Job Summary:
ByteDance is a pioneering technology company dedicated to advancing artificial general intelligence. We are looking for a Research Engineer Graduate to improve the reliability and performance of large-scale AI training systems, collaborating with various teams to enhance system scalability and efficiency.
Responsibilities:
• Improve the reliability and performance of large-scale training systems across pre-training, fine-tuning, evaluation, and inference
• Build observability, profiling, and debugging tools for distributed ML workloads
• Identify and optimize performance bottlenecks across GPU, networking, and storage layers
• Contribute to distributed training frameworks in multi-GPU and multi-node environments
• Collaborate with model and infrastructure teams to improve system scalability and efficiency
• Support incident analysis and operational stability
Qualifications:
Required:
• Individuals who are completing or have recently completed a PhD degree in Software Development, Computer Science, Computer Engineering, or a related technical discipline.
• Strong programming skills in C++ and Python
• Solid understanding of PyTorch training workflows and distributed runtime behavior
• Familiarity with CUDA execution, NCCL communication, and GPU systems fundamentals
Preferred:
• Experience with performance profiling and debugging tools (e.g., torch.profiler, Nsight)

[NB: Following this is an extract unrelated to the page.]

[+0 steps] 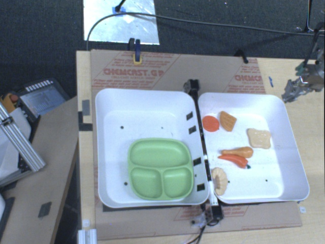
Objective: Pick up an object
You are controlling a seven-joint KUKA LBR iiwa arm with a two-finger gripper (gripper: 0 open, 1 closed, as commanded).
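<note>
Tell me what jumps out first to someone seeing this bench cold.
The green divided tray dominates the left bin. In the right bin, the red-orange pieces draw the eye: a round red slice near the divider and a red pepper under an orange carrot-like piece.

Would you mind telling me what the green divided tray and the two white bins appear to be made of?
The green divided tray looks like moulded plastic with a satin finish: one even colour, rounded compartment walls, soft highlights. The left bin and the right bin look like thin formed plastic, smooth and slightly glossy, with rounded corners and turned-over rims, though the view cannot rule out coated metal.
</note>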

• Familiarity with distributed training or parallelization strategies (e.g., FSDP, Megatron-LM)
• Ability to analyze and optimize performance in complex ML training systems
Company:
ByteDance is a technology company that develops content creation platforms and services. Founded in 2012, the company is headquartered in Beijing, CHN, with a team of 10001+ employees. The company is currently Late Stage.